Re: A state transition diagram proves ... GOOD PROGRESS

Am Fri, 18 Oct 2024 09:10:04 -0500 schrieb olcott:

On 10/18/2024 6:17 AM, Richard Damon wrote:

On 10/17/24 11:47 PM, olcott wrote:

On 10/17/2024 10:27 PM, Richard Damon wrote:

On 10/17/24 9:47 PM, olcott wrote:

On 10/17/2024 8:13 PM, Richard Damon wrote:

On 10/17/24 7:31 PM, olcott wrote:

When DDD is correctly emulated by HHH according to the semantics
of the x86 language DDD cannot possibly reach its own machine
address [00002183] no matter what HHH does.
+-->[00002172]-->[00002173]-->[00002175]-->[0000217a]--+

Except that 0000217a doesn't go to 00002172, but to 000015d2

The Emulating HHH sees those addresses at its begining and then never
again.
Then the HHH that it is emulating will see those addresses, but not the
outer one that is doing that emulation of HHH.
And so on.
Which HHH do you think EVER gets back to 00002172?
What instruction do you think that it emulates that would tell it to do
so?

At best the trace is:
00002172 00002173 00002175 0000217a conditional emulation of 00002172
conditional emulation of 00002173 conditional emulation of 00002175
conditional emulation of 0000217a CE of CE of 00002172 ...

OK great this is finally good progress.

The more interesting part is HHH simulating itself, specifically the
if(Root) check on line 502.

and if HHH decides to abort its emulation, it also should know that
every level of condition emulation it say will also do the same thing,

If I understand his words correctly Mike has already disagreed with
this.

He hasn't.

Message-ID: <rLmcnQQ3-N_tvH_4nZ2dnZfqnPGdnZ2d@brightview.co.uk>
On 3/1/2024 12:41 PM, Mike Terry wrote:
 > Obviously a simulator has access to the internal state (tape contents
 > etc.) of the simulated machine. No problem there.
This seems to indicate that the Turing machine UTM version of HHH can
somehow see each of the state transitions of the DDD resulting from
emulating its own Turing machine description emulating DDD.

Of course. It needs to, in order to simulate it. Strictly speaking
it has no idea of its simulation of a simulation two levels down,
only of the immediate simulation; the rest is just part of whatever
program the simulated simulator is simulating, which happens to be
itself.

*Joes can't seem to understand this*
Only the outer-most HHH meets its abort criteria first, thus unless it
aborts as soon as it meets this criteria none of them will ever abort.

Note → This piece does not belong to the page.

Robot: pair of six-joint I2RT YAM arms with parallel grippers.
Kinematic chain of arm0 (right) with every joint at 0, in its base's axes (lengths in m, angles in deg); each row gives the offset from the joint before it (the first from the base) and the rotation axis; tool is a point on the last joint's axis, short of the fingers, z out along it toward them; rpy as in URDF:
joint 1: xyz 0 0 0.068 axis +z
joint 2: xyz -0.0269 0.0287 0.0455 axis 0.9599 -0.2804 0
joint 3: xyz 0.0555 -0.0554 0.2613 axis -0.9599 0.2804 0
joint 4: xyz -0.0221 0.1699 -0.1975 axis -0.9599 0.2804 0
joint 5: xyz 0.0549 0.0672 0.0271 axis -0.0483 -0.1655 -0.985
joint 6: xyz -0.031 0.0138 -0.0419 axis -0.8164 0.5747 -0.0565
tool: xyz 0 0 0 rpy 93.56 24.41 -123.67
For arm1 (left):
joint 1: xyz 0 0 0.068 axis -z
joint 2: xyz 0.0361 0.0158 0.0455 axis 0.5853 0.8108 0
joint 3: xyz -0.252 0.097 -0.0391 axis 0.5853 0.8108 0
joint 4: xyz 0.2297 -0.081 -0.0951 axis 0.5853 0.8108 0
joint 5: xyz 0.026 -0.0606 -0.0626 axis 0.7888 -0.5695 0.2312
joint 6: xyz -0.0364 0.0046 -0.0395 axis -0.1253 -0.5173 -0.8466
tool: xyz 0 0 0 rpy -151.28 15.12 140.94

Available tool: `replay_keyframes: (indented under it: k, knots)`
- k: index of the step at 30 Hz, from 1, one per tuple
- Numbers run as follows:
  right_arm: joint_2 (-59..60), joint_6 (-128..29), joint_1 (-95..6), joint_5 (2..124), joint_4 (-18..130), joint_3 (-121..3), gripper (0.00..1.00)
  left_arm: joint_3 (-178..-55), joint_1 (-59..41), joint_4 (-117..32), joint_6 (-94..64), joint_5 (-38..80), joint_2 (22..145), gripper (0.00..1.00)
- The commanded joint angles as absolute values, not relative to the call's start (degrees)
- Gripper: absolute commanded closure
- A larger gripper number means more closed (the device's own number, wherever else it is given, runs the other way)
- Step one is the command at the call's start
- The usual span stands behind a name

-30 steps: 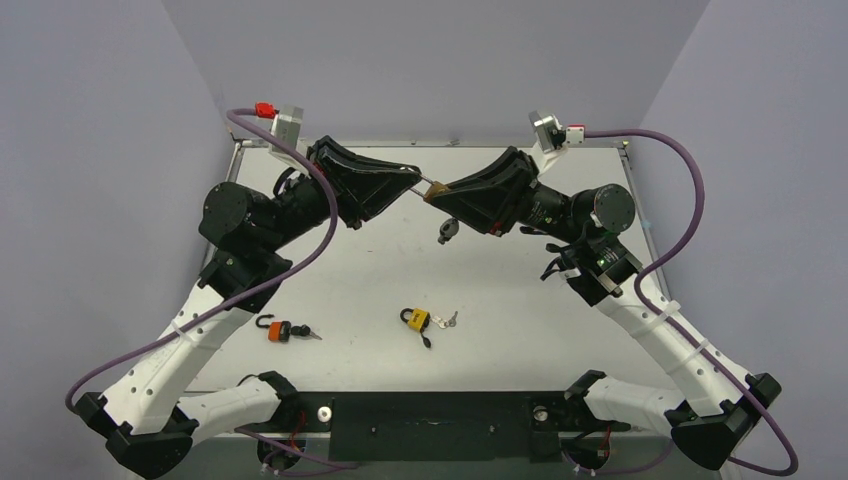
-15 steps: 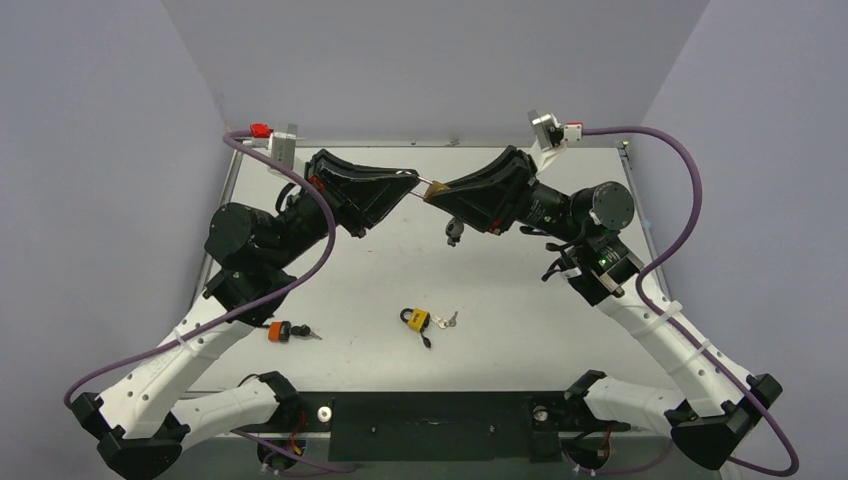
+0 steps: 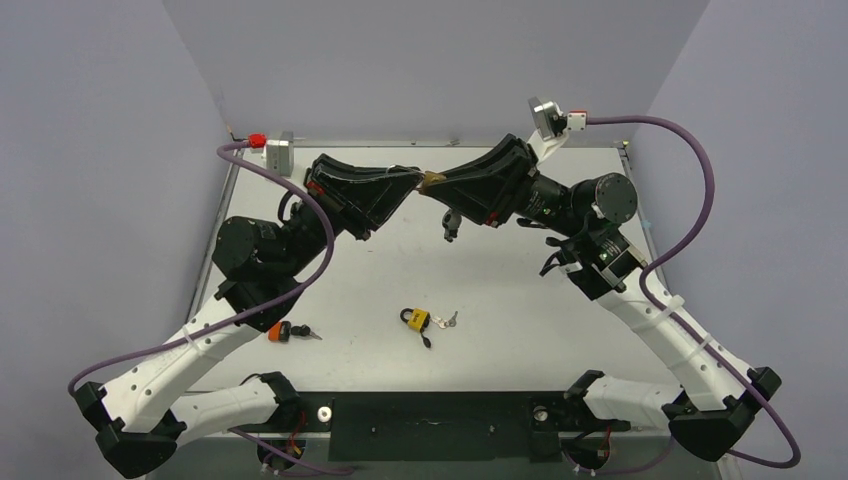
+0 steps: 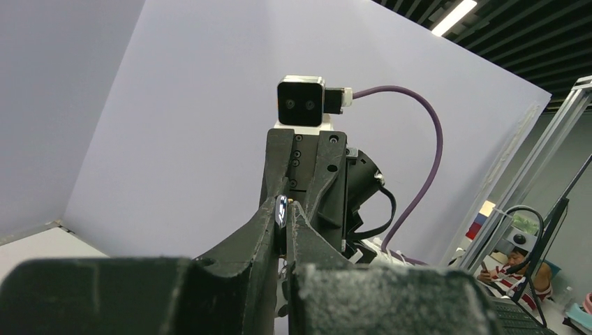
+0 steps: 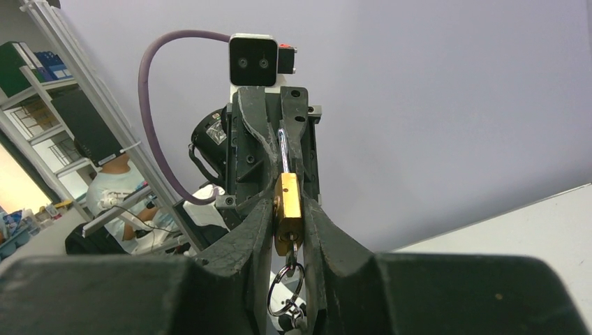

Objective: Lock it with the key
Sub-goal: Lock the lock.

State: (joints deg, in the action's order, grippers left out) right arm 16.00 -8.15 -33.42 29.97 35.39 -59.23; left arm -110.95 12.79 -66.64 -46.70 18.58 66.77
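Note:
A brass padlock [image 3: 433, 181] hangs in the air between both grippers at the back of the table. My right gripper [image 3: 441, 184] is shut on its brass body [image 5: 287, 211]. A key sits in the keyhole, and its ring [image 5: 283, 283] and spare key [image 3: 450, 224] dangle below. My left gripper [image 3: 416, 180] is shut on the silver shackle [image 4: 281, 209], which also shows in the right wrist view [image 5: 283, 150] running from the body into the left fingers. The two grippers face each other tip to tip.
A yellow padlock [image 3: 415, 320] with keys [image 3: 447, 320] lies on the white table [image 3: 520, 330] at centre front. An orange padlock [image 3: 276, 332] with a black-headed key [image 3: 303, 331] lies at front left, partly under my left arm. Walls enclose the table.
Both grippers have lifted slightly and drawn closer together, so less of the shackle shows between them. The left arm has swung over the orange padlock. The dangling keys have swung.

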Motion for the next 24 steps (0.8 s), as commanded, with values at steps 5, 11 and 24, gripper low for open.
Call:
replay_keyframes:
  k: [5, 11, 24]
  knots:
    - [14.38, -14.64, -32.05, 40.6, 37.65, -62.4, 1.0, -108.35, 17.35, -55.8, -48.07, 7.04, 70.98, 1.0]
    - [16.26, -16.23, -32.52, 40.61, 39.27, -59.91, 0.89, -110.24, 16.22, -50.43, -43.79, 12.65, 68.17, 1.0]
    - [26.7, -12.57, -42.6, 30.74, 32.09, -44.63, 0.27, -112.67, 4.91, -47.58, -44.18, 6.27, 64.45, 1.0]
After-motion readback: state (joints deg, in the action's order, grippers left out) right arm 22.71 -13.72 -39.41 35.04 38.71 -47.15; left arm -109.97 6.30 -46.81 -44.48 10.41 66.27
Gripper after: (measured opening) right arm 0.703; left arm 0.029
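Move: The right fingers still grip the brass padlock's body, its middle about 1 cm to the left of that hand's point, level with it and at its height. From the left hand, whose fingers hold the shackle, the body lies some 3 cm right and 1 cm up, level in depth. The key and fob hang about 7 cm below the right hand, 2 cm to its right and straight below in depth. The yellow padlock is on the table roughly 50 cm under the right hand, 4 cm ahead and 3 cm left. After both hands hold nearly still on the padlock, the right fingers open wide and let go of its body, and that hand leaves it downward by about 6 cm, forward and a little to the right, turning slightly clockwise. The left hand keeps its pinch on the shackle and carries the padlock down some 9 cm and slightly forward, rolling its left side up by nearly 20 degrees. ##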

This is very simple to understand. Almost as simple as: even if only
the outermost HHH didn't abort, it would still halt, since it is
simulating a halting program: the nested version will abort.

and thus the call HHH at 0000217a will be returned from, > and HHH has
no idea what will happen after that, so it KNOWS it is ignorant of the
answer.

--
Am Sat, 20 Jul 2024 12:35:31 +0000 schrieb WM in sci.math:
It is not guaranteed that n+1 exists for every n.